Ellison backs DoD’s civilian employees in fight against furloughs

U.S. Rep. Keith Ellison

U.S. Rep. Keith Ellison

Plans to furlough 800,000 civilian employees in the Department of Defense will put the nation’s economic recovery – and its military readiness – at risk, U.S. Rep. Keith Ellison said yesterday during a fiery speech to more than 100 members of the American Federation of Government Employees.

AFGE’s Defense Conference, which represents more than 270,000 civilian DoD employees, held meetings in Bloomington this week. Talks focused on how to beat back the 14-day furlough, scheduled to begin in June and run through September.

Ellison told workers their best strategy is reaching out to other groups resisting “the growing movement to take the public sector and weaken it.” He singled out letter carriers’ fight to maintain Saturday mail delivery, as well as efforts to prevent the privatization of Social Security.

“I want you to think of the larger frame of what’s going on,” the 5th District DFLer said. “If all you focus on is that furlough, we won’t be able to reach out to the thousands of other people being affected by the same thing.”

“We’ve got allies out there… We’ve got to see the connections.”

The furloughs are part of the Pentagon’s plan to meet spending targets required by sequestration, the automatic federal budget cuts that went into effect after Congress failed to meet deficit-reduction deadlines over the winter.
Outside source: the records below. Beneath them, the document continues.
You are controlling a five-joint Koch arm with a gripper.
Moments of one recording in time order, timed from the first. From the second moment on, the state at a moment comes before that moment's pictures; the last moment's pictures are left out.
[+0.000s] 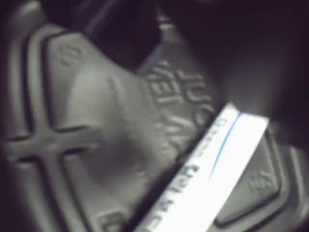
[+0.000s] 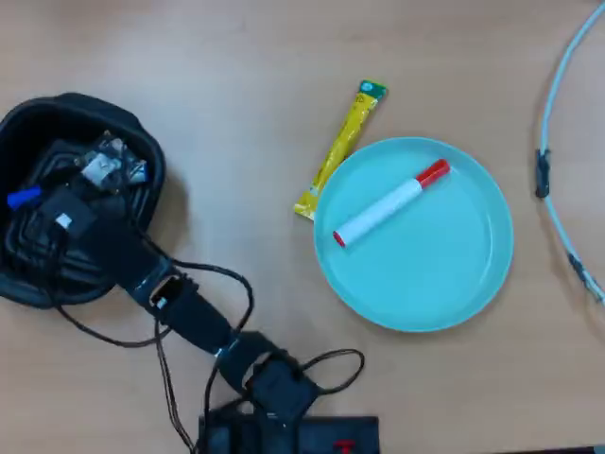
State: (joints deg) arm 41.0 47.4 23.6 85.5 28.7
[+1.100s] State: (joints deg) arm 59.3 68.8 27.2 100.1 1.8
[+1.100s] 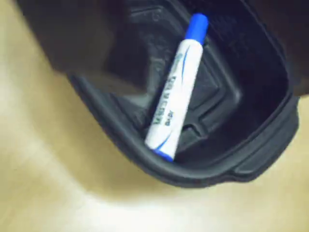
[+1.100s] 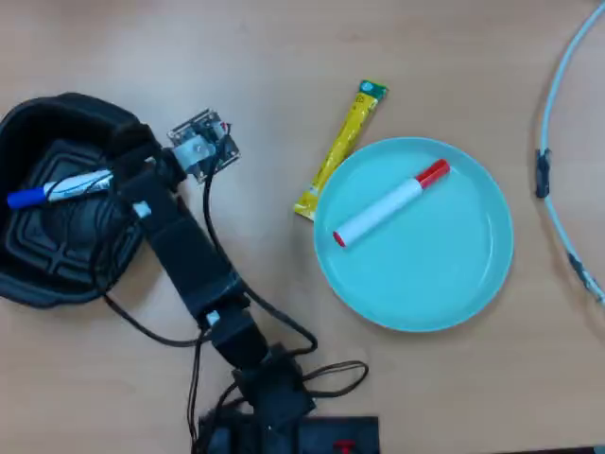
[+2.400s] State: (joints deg) arm 82.6 130.7 162.9 23.0 2.8
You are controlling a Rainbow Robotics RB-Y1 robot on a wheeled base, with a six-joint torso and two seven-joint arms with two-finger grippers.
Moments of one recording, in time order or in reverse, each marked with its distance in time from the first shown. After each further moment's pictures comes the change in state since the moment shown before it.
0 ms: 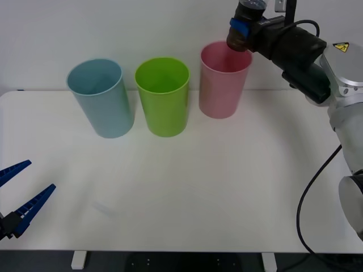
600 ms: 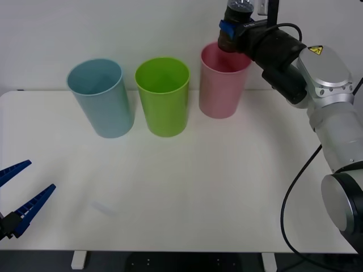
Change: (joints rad) right arm -0.021 0.065 0.016 0.028 0.037 0.098 0.028; left arm 0.000 0.000 0.000 0.000 0.000 0.000 0.000
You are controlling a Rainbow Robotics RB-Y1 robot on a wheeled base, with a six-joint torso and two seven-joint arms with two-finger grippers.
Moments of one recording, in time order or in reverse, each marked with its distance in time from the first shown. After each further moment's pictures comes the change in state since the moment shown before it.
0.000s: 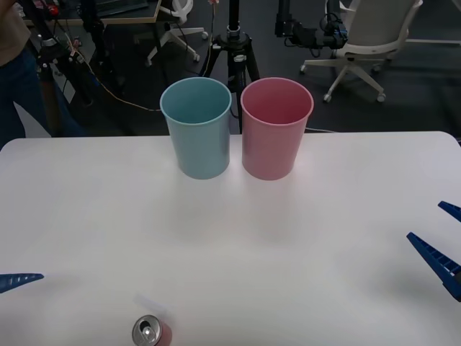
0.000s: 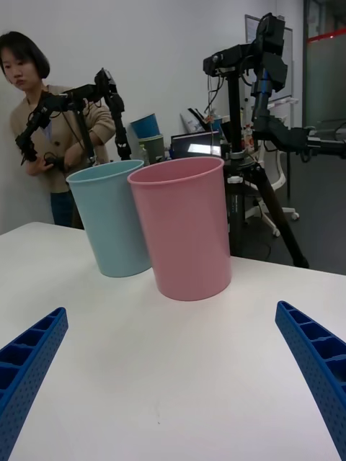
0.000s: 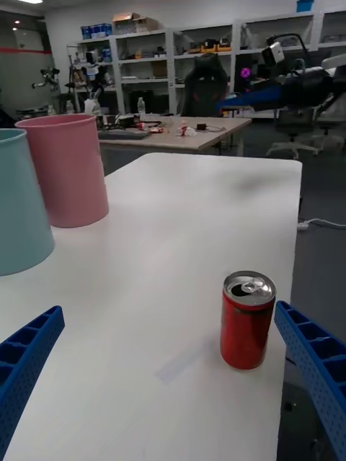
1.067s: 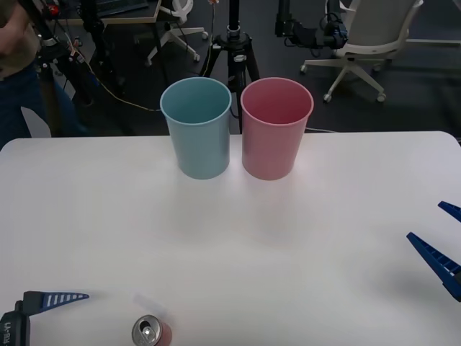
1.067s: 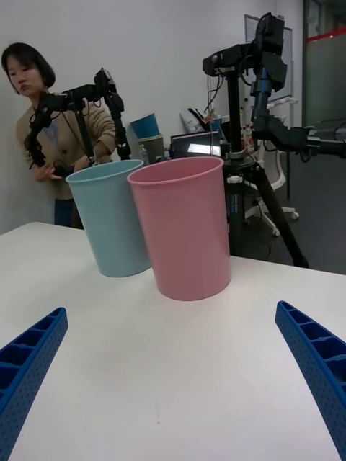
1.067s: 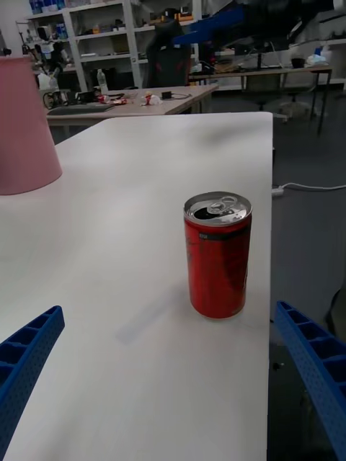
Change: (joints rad) right arm 0.000 0.000 0.000 0.000 0.000 0.000 0.000; left arm -0.229 -0.007 -0.414 0.277 0.057 0.064 -0.298
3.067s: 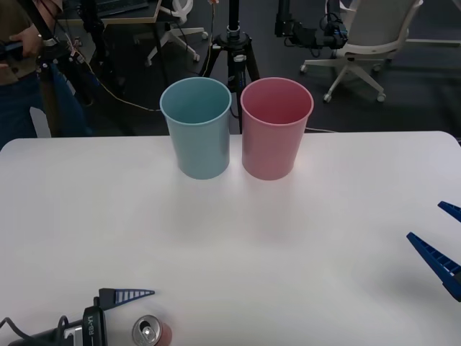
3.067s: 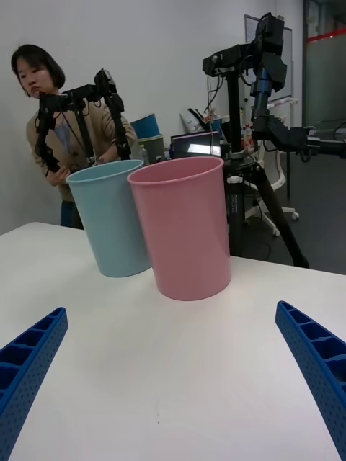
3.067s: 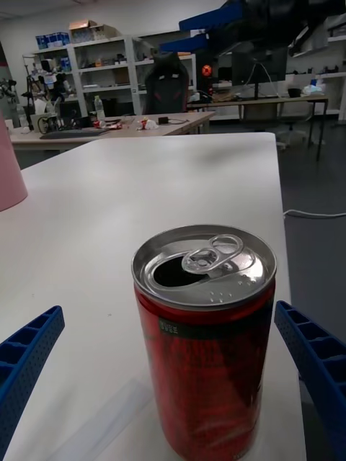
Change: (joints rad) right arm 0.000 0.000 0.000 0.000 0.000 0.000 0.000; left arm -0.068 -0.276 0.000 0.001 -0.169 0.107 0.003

AFGE President J. David Cox, who also spoke at the conference, called the furloughs “foolish and reckless,” and said they would deal a “major blow to our economy felt by every American citizen. When 800,000 workers nationwide do not get a paycheck for three weeks, it will be felt by 1.85 million merchants.”

The furloughs will save the federal government about $2.5 billion – a small fraction of the Pentagon’s total sequestration targets. A better way to achieve spending reductions, Cox said, would be to review the “massive amount of taxpayer money” paid to private-sector defense contractors.
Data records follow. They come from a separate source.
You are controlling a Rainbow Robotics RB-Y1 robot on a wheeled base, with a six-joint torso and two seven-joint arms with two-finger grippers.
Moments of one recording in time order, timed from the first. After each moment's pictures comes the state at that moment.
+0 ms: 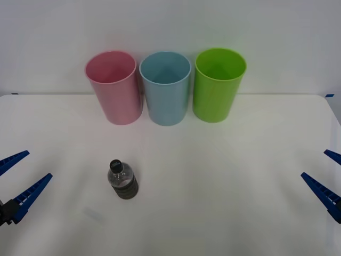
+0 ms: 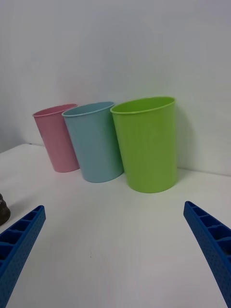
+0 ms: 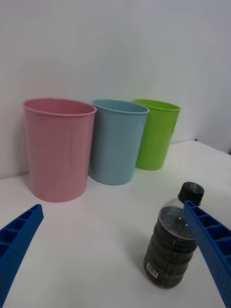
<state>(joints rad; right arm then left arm) 0.35 -0.40 -0.52 -1.66 0.96 -1.22 0.00 0.35 0.40 0.52 -1.66 -0.96 -1.22 0.00</state>
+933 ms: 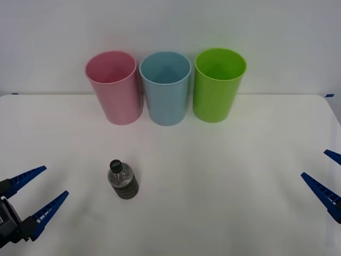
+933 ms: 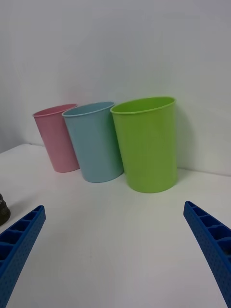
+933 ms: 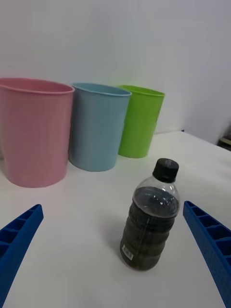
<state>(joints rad) 0.35 -0.40 -0.52 -1.66 0.96 -1.22 0.00 0.41 0.38 0.43 -1.64 -0.97 -1.23 -0.11</state>
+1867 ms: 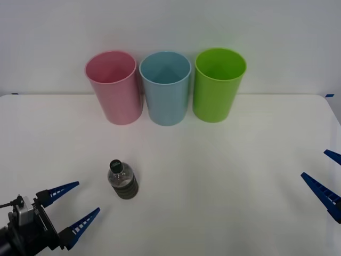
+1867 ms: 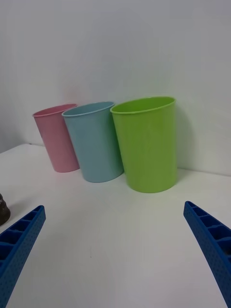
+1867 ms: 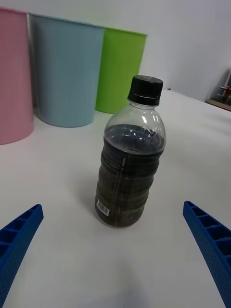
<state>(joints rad) 0.35 -0.40 -0.52 -1.66 0.96 -1.22 0.00 0.33 0.38 0.24 -1.47 -1.06 -1.17 -0.26</state>
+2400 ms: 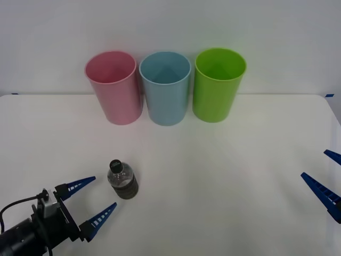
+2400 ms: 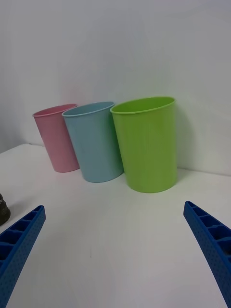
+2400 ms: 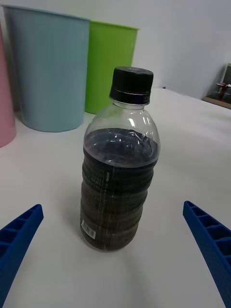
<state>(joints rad) 0.35 -0.40 -0.52 -1.66 0.96 -1.22 0.00 0.28 0.33 0.17 -1.47 -1.10 -1.10 -0.30</state>
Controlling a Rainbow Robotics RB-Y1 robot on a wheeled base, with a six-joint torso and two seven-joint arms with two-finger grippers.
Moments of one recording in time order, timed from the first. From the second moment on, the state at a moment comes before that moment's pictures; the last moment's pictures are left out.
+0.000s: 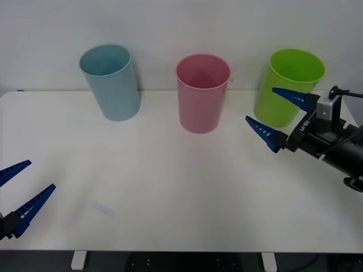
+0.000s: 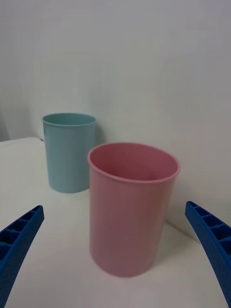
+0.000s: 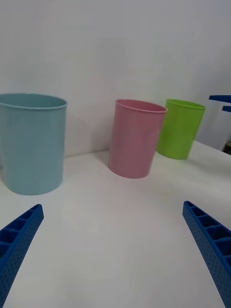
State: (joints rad) right arm -0.10 -0.70 0.04 -1.66 0.91 -0.69 0.11; left arm 0.35 0.40 0.52 -1.66 -0.96 -1.22 0.00
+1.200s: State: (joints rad) right arm 0.23 -0.58 -0.28 -1.71 1.04 -1.03 0.13; left arm 0.35 0.40 0.52 -1.66 -0.96 -1.22 0.00
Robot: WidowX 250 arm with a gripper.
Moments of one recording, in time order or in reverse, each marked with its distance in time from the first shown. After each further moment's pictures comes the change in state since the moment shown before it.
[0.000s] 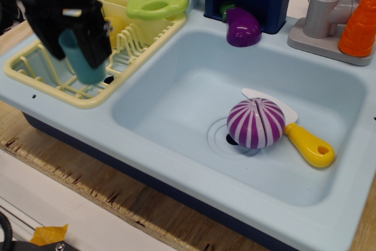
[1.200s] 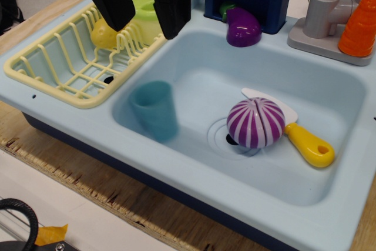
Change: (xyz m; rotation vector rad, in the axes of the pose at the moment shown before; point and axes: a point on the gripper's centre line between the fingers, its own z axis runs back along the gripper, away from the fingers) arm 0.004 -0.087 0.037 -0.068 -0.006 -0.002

Ellison agreed: “We’re cutting off bone and muscle on one side, and leaving fat on the other side,” he said. “Why are we cutting the people we need the most?”

AFGE members expressed concerns that furloughs would deal a major blow to employee morale and retention. Civilian employees, who earn $50,000 on average, have seen their wages frozen for the last three years.

“I hear a lot of employees say, ‘What is my future?’” said AFGE Local 1441 President George Braunreiter. “We’re losing a lot of good employees. There’s just no respect for the people doing the job.

“These people are willing to work nights and weekends. They already make a lot of sacrifices, but they do it because they like what they’re doing and get a feeling of pride that they’re providing a necessary service to their country.”

Braunreiter’s local represents more than 225 St. Paul-based employees in the Army Corps of Engineers. Many of the workers are seasonal employees stationed on the locks and dams that facilitate barge and other boat traffic on the Mississippi River.

Braunreiter said the furloughs will “put a delay on barge traffic and increase costs to the barge industry, which will be passed on to consumers.”

“These cuts don’t just affect us,” said Dusty Hawkins, president of AFGE Local 1997, which services the Air Reserve station in Minneapolis-St. Paul. “It affects our military readiness, and it affects our communities.”